**Problem:** Restate each of the lines below word for word and drop every picture.

**Data shown:**
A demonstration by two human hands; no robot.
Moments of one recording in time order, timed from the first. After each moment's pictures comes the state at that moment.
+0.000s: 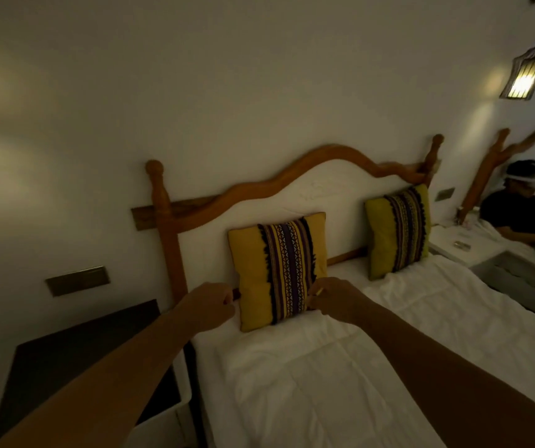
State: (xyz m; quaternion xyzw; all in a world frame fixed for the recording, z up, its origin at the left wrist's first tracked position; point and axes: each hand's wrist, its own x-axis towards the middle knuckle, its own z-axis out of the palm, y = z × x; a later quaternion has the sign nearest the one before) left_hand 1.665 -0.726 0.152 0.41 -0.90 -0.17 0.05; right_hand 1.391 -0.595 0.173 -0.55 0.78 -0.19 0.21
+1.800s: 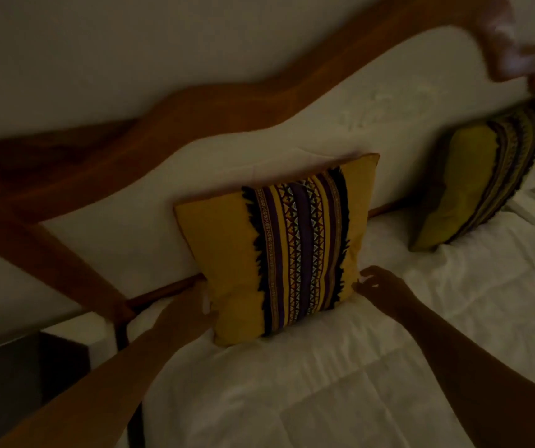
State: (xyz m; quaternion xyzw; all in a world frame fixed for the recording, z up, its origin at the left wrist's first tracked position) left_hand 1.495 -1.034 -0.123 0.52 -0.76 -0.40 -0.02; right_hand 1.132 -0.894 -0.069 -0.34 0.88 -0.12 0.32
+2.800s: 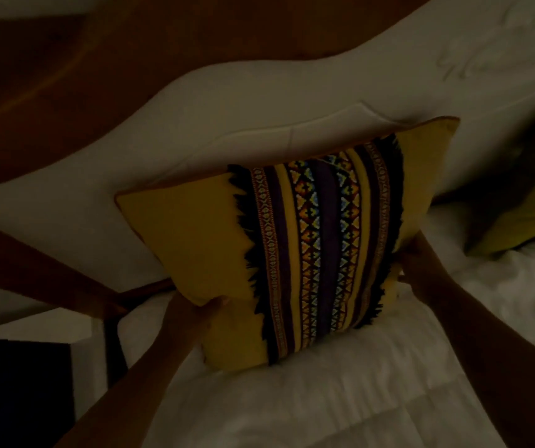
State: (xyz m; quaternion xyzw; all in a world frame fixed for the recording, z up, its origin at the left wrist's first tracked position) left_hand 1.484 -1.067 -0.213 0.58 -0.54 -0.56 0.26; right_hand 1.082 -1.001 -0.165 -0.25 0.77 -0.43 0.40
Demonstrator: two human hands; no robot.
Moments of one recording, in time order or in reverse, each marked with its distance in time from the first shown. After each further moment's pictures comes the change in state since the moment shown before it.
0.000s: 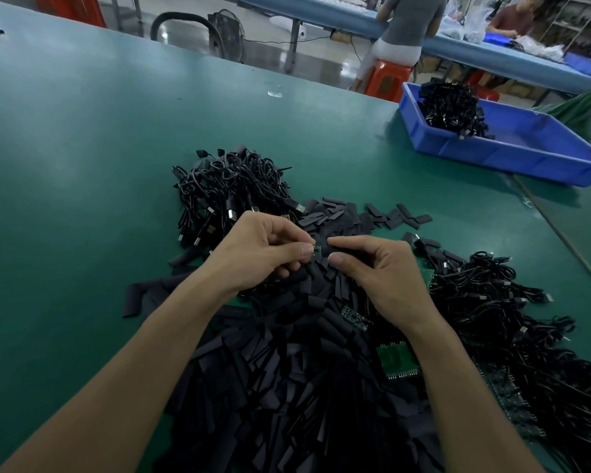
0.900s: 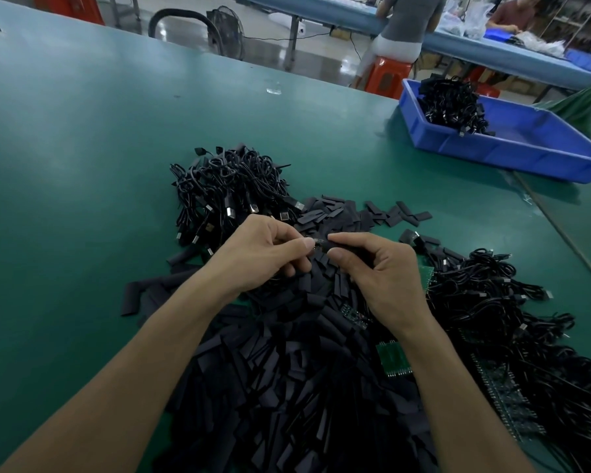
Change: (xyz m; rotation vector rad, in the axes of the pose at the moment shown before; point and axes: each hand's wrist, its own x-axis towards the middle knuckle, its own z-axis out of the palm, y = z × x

**Answer space:**
A demonstration by two human hands; no robot.
Moments of one recording in time order, timed from the first. After each moment's pictures comes the state at that moment.
+0.000s: 
State: (xyz m; quaternion xyzw; all in a world frame fixed for the recording, z up, its origin at the left wrist's first tracked position; point and axes: each hand's wrist, its own x-axis towards the middle knuckle, its own z-axis out of the palm, y = z × x; a later quaternion has the sign nearest the one before) left_hand 1.665 -0.726 0.152 0.41 -0.90 -0.17 0.05; right_hand 1.391 -0.595 0.173 -0.55 0.78 -0.19 0.21
+1.800s: 
State: (xyz m; quaternion xyzw; all in a world frame fixed for the recording, z up, its origin at the left wrist's first tracked position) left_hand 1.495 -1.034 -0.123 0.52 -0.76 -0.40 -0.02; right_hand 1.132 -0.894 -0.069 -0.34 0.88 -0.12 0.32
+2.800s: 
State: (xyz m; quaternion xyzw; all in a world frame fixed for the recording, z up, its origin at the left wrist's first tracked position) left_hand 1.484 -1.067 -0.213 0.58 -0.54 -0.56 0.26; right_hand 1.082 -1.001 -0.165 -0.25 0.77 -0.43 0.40
Demonstrator: two human hands; no robot.
Moments of one recording, in time order or in reverse, each marked with its distance in time from the first shown. After each further moment's pictures comes the change in state since the moment shown before it.
0.000s: 
0.900s: 
Change: (xyz m; rotation vector rad, in the axes of the pose at the moment shown before; point and axes: each hand's wrist, its own x-axis towards the middle knuckle, its own z-axis out of the palm, y = z × x

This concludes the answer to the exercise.